(Assignment): Take the data below and copy exactly the lines starting at the one with "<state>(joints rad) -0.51" and finishing at the one with "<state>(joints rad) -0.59", both included.

▬▬▬▬▬▬▬▬▬▬

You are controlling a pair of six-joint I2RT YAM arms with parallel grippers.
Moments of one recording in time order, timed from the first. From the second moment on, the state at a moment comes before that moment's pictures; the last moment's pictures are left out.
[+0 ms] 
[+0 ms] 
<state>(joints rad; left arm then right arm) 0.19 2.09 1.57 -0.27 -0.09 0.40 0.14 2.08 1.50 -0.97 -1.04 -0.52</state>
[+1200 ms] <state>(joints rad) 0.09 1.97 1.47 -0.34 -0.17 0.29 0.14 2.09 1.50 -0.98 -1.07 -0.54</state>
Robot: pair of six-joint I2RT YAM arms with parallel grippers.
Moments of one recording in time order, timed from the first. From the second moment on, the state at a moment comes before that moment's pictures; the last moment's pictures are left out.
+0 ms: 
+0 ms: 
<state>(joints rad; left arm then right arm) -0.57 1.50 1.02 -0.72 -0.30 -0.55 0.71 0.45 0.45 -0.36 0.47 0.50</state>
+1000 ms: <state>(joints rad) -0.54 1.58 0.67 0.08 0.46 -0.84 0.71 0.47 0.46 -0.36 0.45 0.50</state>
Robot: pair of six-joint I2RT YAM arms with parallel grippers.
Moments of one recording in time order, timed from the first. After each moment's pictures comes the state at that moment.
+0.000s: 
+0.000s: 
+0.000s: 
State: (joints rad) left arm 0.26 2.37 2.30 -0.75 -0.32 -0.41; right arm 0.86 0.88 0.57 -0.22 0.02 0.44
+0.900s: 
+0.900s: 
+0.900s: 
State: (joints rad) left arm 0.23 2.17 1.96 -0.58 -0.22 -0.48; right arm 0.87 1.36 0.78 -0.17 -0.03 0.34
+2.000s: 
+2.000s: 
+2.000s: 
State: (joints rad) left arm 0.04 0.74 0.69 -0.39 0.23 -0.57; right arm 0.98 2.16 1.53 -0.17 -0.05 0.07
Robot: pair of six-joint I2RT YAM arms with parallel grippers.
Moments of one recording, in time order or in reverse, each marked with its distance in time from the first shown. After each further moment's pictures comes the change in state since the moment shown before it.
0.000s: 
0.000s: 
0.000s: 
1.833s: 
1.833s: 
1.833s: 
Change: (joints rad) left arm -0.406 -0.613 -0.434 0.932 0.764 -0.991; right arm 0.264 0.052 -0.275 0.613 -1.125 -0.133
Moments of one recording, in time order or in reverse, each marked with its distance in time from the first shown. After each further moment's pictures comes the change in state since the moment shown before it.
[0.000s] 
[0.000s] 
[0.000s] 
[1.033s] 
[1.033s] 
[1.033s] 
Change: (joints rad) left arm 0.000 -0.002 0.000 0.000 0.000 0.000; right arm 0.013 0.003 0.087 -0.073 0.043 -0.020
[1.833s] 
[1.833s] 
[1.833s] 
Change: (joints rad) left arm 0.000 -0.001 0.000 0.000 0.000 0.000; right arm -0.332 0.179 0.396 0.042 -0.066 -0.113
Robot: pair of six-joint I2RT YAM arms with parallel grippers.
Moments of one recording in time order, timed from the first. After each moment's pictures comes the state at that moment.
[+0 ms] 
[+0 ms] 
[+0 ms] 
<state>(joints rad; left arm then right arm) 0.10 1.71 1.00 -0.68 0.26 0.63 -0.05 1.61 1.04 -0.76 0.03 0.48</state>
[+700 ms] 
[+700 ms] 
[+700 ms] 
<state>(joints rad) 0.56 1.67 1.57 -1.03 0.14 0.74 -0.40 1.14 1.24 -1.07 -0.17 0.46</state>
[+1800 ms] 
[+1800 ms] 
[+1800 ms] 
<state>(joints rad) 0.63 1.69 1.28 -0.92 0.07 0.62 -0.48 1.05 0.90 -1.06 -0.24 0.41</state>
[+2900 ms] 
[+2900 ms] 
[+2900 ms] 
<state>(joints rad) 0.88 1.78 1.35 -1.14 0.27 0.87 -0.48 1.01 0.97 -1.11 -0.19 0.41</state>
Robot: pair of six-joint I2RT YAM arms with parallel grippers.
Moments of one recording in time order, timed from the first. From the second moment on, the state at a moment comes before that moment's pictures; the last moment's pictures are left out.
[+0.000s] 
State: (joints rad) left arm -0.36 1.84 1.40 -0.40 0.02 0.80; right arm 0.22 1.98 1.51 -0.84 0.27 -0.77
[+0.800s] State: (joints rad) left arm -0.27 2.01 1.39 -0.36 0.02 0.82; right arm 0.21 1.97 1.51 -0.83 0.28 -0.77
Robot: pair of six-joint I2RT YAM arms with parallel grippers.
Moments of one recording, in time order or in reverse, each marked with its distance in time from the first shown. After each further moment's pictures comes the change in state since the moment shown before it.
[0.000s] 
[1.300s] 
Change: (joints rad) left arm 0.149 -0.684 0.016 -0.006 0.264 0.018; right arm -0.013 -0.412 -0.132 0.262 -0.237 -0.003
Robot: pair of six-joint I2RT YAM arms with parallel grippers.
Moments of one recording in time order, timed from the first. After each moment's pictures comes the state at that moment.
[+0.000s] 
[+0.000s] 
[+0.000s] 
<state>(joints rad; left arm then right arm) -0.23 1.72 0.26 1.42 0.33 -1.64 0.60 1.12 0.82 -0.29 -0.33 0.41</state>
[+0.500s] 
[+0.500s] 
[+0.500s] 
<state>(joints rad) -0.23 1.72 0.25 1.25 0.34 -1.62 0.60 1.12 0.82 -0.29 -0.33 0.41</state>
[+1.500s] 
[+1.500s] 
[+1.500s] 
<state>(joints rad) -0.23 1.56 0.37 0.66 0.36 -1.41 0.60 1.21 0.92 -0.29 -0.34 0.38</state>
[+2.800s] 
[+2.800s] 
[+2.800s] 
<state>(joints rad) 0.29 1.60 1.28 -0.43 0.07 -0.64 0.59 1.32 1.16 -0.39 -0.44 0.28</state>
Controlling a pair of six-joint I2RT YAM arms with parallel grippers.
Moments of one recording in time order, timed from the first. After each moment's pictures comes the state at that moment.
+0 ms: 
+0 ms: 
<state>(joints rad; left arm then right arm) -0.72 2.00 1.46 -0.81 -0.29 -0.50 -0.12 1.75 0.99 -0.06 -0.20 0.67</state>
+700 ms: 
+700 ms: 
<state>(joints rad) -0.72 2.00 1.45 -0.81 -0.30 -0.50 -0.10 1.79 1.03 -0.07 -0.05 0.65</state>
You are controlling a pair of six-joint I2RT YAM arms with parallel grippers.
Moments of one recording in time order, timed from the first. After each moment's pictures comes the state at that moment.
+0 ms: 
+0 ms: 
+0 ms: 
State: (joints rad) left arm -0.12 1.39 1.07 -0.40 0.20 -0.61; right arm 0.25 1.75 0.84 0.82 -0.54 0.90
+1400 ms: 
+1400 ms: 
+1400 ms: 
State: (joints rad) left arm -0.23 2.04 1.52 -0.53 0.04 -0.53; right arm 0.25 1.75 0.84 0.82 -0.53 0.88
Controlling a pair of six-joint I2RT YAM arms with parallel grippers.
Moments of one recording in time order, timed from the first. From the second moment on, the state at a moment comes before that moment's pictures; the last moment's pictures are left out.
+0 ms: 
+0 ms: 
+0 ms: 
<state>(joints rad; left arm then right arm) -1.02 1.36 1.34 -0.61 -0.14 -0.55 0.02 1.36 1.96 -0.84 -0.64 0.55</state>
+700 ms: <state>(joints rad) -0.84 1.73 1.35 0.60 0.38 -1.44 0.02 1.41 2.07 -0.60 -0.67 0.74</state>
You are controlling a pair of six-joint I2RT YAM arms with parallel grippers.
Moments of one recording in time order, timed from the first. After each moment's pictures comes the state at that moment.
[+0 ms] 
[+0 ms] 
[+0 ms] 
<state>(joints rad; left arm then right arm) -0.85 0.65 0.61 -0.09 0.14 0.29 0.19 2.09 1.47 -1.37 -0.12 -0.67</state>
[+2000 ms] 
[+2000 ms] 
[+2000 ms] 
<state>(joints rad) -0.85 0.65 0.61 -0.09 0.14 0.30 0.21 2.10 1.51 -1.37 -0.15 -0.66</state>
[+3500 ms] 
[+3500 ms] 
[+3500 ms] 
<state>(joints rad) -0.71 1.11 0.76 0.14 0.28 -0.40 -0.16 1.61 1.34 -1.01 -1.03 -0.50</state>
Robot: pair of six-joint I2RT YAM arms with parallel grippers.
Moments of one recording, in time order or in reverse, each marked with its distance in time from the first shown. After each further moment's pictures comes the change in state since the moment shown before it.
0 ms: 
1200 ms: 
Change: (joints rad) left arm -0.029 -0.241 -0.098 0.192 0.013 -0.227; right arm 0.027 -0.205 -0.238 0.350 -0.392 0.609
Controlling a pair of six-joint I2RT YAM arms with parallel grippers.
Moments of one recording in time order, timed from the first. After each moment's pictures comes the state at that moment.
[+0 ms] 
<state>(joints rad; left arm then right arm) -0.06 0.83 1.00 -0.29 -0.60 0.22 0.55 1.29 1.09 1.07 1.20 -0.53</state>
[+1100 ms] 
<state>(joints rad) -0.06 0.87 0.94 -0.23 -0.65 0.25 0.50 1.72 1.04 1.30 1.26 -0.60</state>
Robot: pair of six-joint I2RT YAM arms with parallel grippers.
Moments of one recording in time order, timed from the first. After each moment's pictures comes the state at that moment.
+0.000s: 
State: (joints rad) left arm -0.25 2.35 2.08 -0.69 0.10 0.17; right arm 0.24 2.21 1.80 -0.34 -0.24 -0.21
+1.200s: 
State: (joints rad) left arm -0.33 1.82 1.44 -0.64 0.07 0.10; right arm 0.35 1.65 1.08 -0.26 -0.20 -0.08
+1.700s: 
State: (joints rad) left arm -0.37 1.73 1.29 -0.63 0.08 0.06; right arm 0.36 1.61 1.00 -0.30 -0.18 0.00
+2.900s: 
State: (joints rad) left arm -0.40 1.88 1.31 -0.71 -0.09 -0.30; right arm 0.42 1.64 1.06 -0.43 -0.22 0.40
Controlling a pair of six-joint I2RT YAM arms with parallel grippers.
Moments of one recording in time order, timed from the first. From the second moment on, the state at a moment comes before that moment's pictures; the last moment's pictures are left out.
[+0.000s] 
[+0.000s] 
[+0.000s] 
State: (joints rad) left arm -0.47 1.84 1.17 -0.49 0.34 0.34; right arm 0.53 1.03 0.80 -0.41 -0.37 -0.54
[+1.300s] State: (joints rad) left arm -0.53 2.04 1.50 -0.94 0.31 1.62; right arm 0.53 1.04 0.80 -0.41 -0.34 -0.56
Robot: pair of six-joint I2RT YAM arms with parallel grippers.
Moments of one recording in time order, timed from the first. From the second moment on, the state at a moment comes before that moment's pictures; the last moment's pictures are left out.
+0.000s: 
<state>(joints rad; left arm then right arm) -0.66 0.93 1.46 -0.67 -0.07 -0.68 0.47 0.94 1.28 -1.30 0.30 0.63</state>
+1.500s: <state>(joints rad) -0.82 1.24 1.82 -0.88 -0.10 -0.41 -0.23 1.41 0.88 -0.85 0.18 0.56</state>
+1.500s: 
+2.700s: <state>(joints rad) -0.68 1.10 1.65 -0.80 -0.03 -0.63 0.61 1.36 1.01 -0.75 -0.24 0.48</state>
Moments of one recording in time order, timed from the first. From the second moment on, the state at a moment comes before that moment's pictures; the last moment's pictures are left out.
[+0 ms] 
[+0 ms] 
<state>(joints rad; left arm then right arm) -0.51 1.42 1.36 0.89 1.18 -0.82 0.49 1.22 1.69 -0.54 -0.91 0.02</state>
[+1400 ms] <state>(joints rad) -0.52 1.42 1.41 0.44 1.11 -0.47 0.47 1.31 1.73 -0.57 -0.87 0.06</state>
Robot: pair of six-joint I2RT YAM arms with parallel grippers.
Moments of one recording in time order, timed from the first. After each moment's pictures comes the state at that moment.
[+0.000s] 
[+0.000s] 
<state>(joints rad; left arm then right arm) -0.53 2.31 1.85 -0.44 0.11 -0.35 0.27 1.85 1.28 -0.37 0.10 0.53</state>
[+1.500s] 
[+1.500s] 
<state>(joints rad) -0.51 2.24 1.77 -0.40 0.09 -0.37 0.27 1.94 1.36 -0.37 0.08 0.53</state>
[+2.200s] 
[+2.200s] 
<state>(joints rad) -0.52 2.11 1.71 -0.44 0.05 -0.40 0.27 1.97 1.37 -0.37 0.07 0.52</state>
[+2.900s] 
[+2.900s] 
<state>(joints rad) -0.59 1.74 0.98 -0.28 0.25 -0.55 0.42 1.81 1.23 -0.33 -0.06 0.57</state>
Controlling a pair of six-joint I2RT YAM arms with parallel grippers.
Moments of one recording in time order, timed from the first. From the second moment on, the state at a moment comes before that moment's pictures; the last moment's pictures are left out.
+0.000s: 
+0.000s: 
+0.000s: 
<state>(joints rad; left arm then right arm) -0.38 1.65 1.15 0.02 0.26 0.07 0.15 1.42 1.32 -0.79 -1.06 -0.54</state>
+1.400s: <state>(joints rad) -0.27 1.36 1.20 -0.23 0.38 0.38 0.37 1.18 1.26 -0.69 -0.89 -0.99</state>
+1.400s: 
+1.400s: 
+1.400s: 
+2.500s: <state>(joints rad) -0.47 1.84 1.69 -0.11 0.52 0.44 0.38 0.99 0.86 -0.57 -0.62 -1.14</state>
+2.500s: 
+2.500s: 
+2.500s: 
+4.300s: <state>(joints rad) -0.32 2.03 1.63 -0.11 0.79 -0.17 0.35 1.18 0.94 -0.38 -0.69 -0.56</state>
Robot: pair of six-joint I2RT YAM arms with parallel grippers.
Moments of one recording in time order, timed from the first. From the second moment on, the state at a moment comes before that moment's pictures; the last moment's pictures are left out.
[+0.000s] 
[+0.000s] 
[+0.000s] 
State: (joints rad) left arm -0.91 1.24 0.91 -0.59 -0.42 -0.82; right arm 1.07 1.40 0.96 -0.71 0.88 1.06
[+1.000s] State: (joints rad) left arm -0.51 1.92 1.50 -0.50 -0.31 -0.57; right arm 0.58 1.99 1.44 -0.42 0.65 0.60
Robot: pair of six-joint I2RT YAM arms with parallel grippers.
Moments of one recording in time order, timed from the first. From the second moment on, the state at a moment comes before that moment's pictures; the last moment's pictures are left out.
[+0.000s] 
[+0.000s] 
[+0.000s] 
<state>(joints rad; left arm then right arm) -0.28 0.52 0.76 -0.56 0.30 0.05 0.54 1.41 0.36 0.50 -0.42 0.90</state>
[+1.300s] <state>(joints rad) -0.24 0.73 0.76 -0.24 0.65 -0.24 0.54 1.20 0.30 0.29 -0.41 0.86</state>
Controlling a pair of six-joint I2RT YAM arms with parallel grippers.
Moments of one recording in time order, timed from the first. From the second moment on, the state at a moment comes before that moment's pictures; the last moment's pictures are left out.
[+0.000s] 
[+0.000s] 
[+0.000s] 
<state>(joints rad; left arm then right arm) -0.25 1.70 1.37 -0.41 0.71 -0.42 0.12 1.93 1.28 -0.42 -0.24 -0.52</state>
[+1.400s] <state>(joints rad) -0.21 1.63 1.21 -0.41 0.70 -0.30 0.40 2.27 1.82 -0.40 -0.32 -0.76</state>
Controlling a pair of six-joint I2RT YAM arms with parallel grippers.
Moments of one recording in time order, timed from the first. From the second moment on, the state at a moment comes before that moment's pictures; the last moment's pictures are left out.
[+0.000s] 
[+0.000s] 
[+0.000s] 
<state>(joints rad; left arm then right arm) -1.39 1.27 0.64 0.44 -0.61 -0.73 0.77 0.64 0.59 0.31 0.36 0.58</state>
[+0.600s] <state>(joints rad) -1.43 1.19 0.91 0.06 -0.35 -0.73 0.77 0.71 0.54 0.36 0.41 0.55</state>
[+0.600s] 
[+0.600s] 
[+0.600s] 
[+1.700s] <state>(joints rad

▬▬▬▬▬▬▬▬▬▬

(Task result):
<state>(joints rad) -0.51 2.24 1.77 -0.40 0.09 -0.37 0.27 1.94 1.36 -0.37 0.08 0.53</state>
[+2.200s] 
[+2.200s] 
<state>(joints rad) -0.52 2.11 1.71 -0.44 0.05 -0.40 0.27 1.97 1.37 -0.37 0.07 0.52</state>
[+2.900s] 
[+2.900s] 
<state>(joints rad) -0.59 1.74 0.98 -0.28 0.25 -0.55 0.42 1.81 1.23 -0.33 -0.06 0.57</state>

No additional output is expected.